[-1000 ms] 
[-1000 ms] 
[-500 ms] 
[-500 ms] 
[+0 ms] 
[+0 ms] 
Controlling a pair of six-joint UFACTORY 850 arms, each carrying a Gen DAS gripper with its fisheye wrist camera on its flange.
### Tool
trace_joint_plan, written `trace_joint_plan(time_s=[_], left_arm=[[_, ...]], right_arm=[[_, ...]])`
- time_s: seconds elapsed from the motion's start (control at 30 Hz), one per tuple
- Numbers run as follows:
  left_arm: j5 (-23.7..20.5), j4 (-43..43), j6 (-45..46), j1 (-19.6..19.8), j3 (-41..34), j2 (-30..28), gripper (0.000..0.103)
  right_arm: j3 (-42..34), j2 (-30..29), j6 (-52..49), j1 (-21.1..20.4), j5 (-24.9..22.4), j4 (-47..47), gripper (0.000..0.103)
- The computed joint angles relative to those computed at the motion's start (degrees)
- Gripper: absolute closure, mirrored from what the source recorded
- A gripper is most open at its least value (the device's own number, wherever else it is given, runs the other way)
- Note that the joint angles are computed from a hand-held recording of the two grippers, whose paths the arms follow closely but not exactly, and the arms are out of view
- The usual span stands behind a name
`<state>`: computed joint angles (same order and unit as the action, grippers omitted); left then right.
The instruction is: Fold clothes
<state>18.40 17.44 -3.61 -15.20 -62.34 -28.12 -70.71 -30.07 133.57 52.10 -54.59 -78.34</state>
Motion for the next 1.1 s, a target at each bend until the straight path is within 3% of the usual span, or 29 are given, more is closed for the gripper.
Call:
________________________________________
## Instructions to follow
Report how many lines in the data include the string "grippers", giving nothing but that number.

## Solution for this problem
2